━━ DATA TO USE ━━

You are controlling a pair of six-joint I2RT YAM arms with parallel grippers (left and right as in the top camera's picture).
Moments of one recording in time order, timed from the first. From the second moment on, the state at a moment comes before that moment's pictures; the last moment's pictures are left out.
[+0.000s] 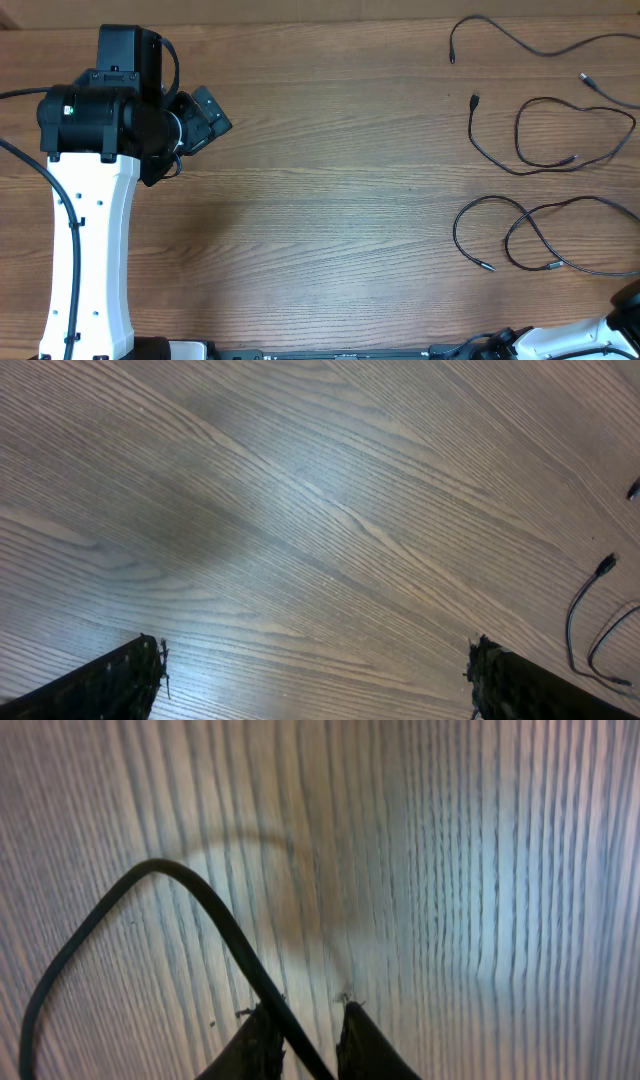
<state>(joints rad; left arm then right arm) -0.06 1.55 1.87 -1.50 0.08 -0.68 -1.02 1.85 1.34 -0.95 0.16 0.64</state>
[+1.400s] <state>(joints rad) -0.06 1.55 1.87 -1.50 0.08 -0.68 -1.02 1.85 1.52 -0.78 -0.07 0.51</state>
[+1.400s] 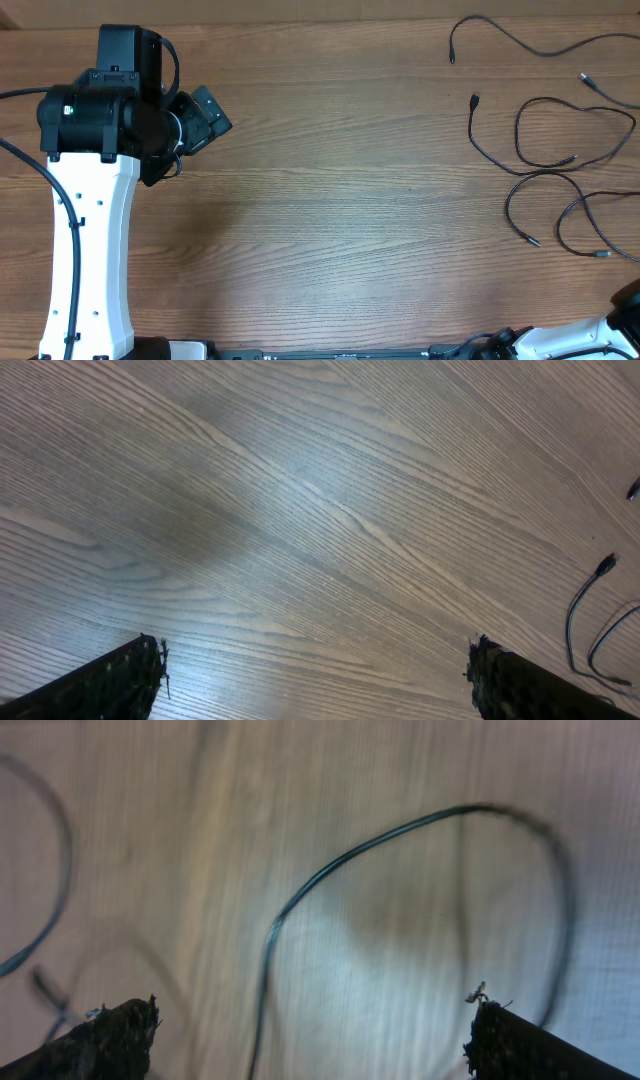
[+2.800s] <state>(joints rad) -0.06 1.55 1.87 -1.50 0.08 -0.68 -0.36 1.85 1.26 -0.95 -0.05 0.65</state>
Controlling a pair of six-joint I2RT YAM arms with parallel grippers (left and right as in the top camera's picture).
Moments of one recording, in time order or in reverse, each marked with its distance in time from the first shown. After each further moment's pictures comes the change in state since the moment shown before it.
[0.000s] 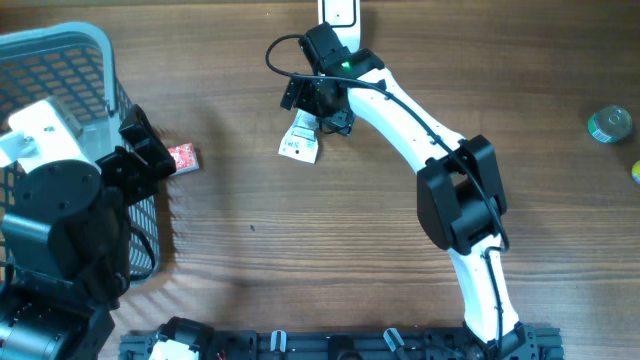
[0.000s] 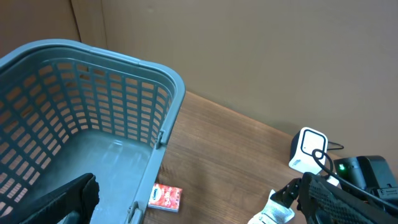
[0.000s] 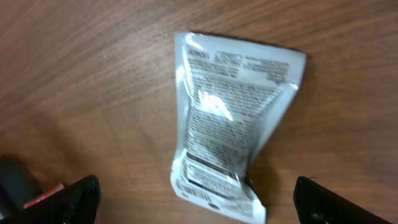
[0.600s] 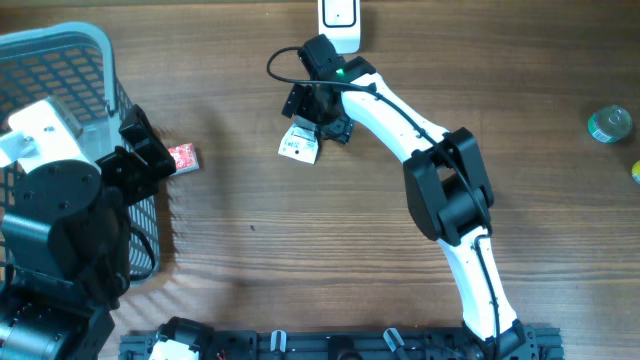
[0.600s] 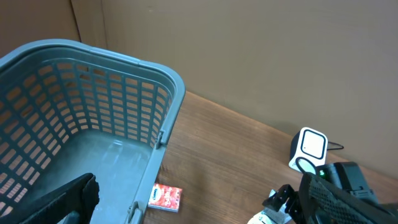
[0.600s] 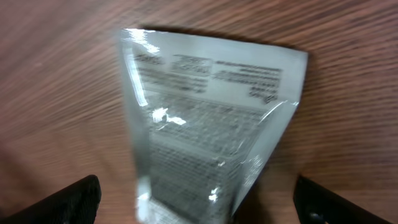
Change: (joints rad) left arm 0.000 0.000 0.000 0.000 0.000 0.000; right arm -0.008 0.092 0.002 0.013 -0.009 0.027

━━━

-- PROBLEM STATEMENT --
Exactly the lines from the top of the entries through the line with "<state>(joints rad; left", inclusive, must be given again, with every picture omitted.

-- RESPONSE TO THIS TASK --
You are controlling a pair of six-joint I2RT YAM arms with parallel grippers (left and right as in the top camera's picture).
Moments of one recording in time order, timed from the first. From the second moment on, the state at a moment comes before that moment's pictures; the last moment's pictures are left out.
[+0.000s] 
<state>(joints rad; left arm then right arm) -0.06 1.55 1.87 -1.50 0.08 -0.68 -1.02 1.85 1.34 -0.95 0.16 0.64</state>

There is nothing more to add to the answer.